Payment changes have already created a number of OBGYN deserts in Florida, she said. Meanwhile, a survey from the Florida Hospital Association found 30% of OBGYN practices will no longer deliver babies because of liability concerns, with medical malpractice insurance premiums for obstetricians in Florida now running around $250,000 a year.

“That doesn’t work for anyone,” she said in the panel. “Whether you are on Medicaid or commercial, when you are expecting a baby, you don’t want to drive a great distance to be able to deliver your baby.”

The Bean event also featured discussion of reforming the 340B charity drug program. During that, Mayhew said she had trouble listening to pharmaceutical industry advocates laying blame on rising costs on hospitals providing drugs to patients.

“Most people understand that drug prices are through the roof, so it shouldn’t be hard to then think about the amount of drugs that hospitals have to buy, and what a financial burden that is,” Mayhew said. “If we want our hospitals to continue to provide free care, to be able to support the primary care physician practices, they’ve got to be able to benefit from a discount on these extremely expensive drugs.”
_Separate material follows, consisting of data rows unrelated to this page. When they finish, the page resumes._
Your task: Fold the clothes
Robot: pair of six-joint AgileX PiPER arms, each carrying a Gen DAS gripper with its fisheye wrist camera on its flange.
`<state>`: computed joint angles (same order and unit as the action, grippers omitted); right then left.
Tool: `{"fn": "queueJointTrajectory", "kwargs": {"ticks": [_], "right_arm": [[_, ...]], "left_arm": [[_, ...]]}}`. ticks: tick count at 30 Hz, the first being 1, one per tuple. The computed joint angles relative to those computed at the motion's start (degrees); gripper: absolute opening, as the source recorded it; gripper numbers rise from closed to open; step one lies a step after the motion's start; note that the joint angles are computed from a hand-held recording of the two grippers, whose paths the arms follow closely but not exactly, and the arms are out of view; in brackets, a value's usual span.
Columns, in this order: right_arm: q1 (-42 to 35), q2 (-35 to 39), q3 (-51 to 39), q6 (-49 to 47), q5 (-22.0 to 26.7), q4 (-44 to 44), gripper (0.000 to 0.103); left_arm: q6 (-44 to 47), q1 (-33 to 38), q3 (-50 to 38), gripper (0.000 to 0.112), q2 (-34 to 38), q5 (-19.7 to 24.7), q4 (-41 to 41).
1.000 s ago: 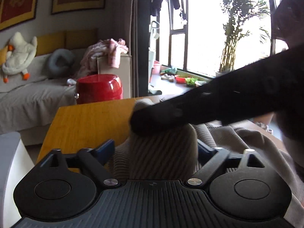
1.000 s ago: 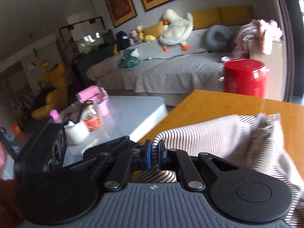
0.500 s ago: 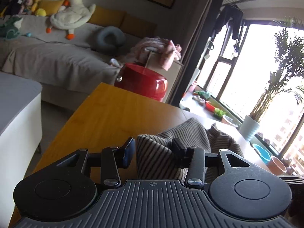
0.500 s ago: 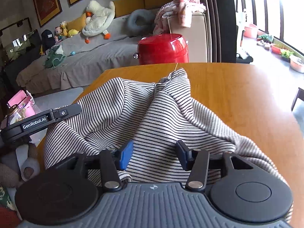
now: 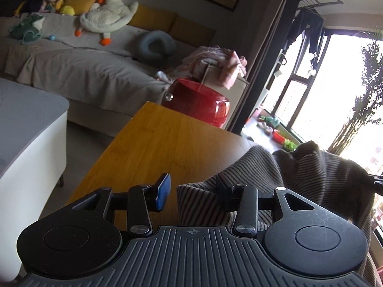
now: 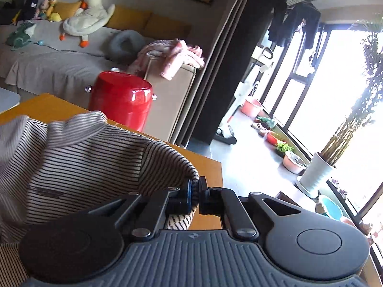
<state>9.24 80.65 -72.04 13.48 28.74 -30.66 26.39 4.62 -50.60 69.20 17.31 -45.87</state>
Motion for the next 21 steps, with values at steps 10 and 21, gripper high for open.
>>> {"fn": "queueJointTrajectory", "kwargs": {"ticks": [10, 21], "right_arm": [[-5.2, 2.41, 9.07, 2.07, -11.03, 8.99, 0.006], [-10.21, 1.17, 11.35, -8.96, -15.82, 26.94, 0.035]], "left_arm": [[17.58, 4.92, -12.66, 0.096, 2.68, 21.25, -8.36], [-12.56, -12.16, -33.11, 0.043, 21.64, 25.6, 34.66]]}}
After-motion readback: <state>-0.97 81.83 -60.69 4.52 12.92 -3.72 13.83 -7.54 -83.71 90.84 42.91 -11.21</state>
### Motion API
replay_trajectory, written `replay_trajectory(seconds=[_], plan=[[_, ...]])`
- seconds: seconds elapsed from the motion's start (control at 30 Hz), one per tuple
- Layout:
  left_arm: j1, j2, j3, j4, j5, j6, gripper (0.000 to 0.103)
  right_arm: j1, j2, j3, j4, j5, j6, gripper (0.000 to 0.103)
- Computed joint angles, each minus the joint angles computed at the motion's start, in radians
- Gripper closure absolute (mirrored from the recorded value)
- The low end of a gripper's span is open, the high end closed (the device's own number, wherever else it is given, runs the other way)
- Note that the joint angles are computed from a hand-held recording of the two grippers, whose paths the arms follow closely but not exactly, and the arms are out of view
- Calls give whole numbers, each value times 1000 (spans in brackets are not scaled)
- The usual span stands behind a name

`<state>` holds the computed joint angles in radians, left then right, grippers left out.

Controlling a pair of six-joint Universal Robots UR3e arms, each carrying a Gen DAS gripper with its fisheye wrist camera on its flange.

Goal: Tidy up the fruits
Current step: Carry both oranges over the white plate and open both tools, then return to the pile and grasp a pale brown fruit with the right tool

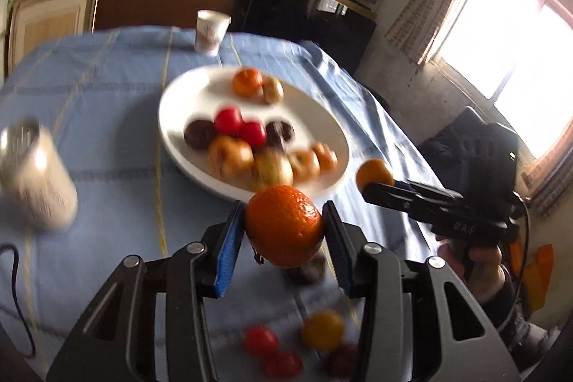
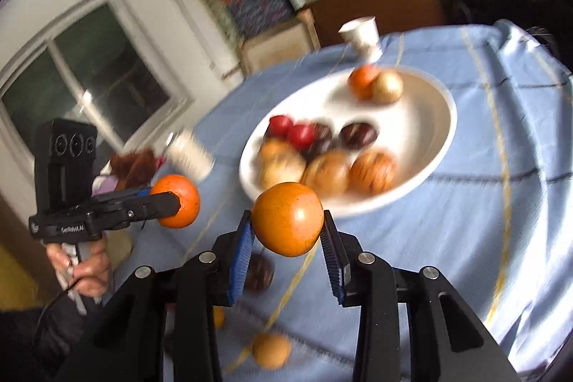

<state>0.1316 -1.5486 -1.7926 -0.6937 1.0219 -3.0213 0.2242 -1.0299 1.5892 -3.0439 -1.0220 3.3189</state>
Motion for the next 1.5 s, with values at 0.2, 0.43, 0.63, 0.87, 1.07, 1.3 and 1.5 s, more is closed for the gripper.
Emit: replay_trajectory(seconds=[0.2, 0.43, 0.63, 0.87, 1.07, 1.3, 1.5], plan=[[-128, -404, 546, -150, 156, -83, 59, 22, 189, -307, 70, -116, 90, 65], [-182, -510, 710, -162, 281, -173, 11, 10, 216, -342, 85, -141, 94, 39], [-145, -232, 346, 57, 297, -167, 7, 4, 48, -115, -53, -107, 45, 28], [-37, 156, -208, 334, 291, -161, 5, 43, -86, 128, -118, -114, -34, 25], [35, 239, -376, 308, 326, -173, 5, 81, -78, 123, -14, -136, -36, 25], [100, 331, -426, 258, 248, -169, 5, 84, -96, 77, 210, -55, -177, 25], [99, 317, -407, 213, 239, -171, 5, 55, -194, 208, 227, -9, -286, 26]])
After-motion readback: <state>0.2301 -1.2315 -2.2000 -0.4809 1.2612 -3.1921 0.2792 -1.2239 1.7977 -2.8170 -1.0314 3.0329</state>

Mayhew said she understands the desire to unwind decades of complicated regulations and programming, but suggested it won’t be as simple as political leaders often suggest.

“For our health care system, we don’t get to just flip a switch and have the latest specialist recruited, purchase the latest equipment, build the new OR (operating room),” Mayhew said.

She pointed to an example in South Florida of a hospital making major investments in serving the community, but having to do so as policy debates in Washington could potentially alter all of the hospital’s revenue models.

“Jackson Health in Miami is building a state of the art emergency department, totally redesigning how individuals interact with an emergency department, creating separate areas for children and Women, and really looking at that design that is an incredibly expensive undertaking,” Mayhew said.

“It’s been planned for years. My fear about these policy discussions is that they can be short-sighted and fail to understand the investments that need to be made over a much longer period of time.”